EXERCISE - Note on the material below: return exactly the lines from the line that holds "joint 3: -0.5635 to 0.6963" through the line that holds "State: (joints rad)", and leave out each picture.

DATASET CONTENT -
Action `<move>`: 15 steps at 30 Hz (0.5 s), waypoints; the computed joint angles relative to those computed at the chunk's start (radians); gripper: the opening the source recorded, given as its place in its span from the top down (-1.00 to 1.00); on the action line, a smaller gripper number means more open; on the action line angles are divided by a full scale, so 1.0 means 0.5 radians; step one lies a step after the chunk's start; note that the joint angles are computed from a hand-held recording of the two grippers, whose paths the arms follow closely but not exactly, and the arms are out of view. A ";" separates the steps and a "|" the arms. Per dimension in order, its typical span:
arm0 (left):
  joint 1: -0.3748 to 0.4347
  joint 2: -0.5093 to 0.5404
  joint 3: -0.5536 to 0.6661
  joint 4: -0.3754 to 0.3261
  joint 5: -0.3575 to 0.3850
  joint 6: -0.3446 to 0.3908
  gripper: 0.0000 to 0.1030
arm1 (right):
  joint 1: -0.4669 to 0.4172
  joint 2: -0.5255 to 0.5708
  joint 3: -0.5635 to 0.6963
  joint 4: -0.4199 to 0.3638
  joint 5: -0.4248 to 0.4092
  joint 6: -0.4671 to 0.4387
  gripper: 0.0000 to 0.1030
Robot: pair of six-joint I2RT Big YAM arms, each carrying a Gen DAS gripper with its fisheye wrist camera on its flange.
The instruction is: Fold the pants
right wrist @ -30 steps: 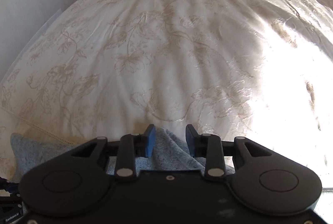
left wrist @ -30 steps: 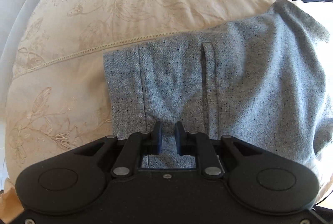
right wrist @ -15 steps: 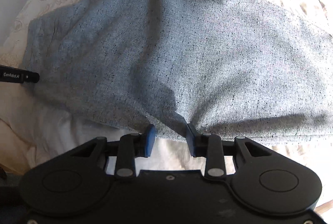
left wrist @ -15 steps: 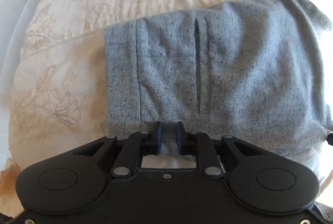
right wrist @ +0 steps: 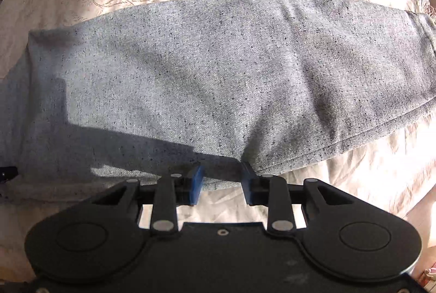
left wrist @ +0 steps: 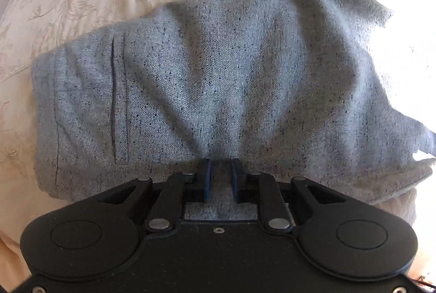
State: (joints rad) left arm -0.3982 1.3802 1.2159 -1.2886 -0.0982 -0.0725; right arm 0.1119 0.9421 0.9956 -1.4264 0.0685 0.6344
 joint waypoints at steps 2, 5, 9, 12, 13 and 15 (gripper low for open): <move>-0.106 -0.007 0.077 -0.005 -0.128 -0.143 0.50 | -0.194 -0.061 0.028 0.080 -0.013 -0.200 0.30; -0.267 0.074 0.226 0.036 -0.176 -0.343 0.50 | -0.580 -0.026 0.066 0.271 -0.148 -0.486 0.30; -0.515 0.296 0.446 0.071 -0.206 -0.537 0.49 | -0.957 0.188 0.123 0.486 -0.220 -0.893 0.30; -0.689 0.489 0.621 0.052 -0.239 -0.617 0.49 | -1.197 0.401 0.168 0.552 -0.205 -1.114 0.30; -0.720 0.553 0.682 0.037 -0.237 -0.631 0.49 | -1.253 0.443 0.175 0.574 -0.156 -1.164 0.30; -0.793 0.627 0.774 0.020 -0.189 -0.686 0.49 | -1.412 0.510 0.180 0.650 -0.049 -1.295 0.31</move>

OUTPUT BELOW -
  joint 3: -0.5635 to 0.6963
  joint 4: -0.4199 to 0.3638
  joint 5: -0.4248 to 0.4092
  joint 6: -0.4671 to 0.4387
  gripper: 0.0000 to 0.1030
Robot: pair of six-joint I2RT Big YAM arms, each carrying a Gen DAS gripper with its fisheye wrist camera on its flange.
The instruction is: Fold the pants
right wrist @ -30 steps: 
left wrist @ -30 steps: 
right wrist @ -15 steps: 
left wrist @ -15 steps: 
right wrist @ +0 steps: 
left wrist @ +0 steps: 
State: (joints rad) left arm -0.3982 1.3802 1.2159 -1.2886 -0.0982 -0.0725; right arm 0.1119 0.9421 0.9956 -1.4264 0.0685 0.6344

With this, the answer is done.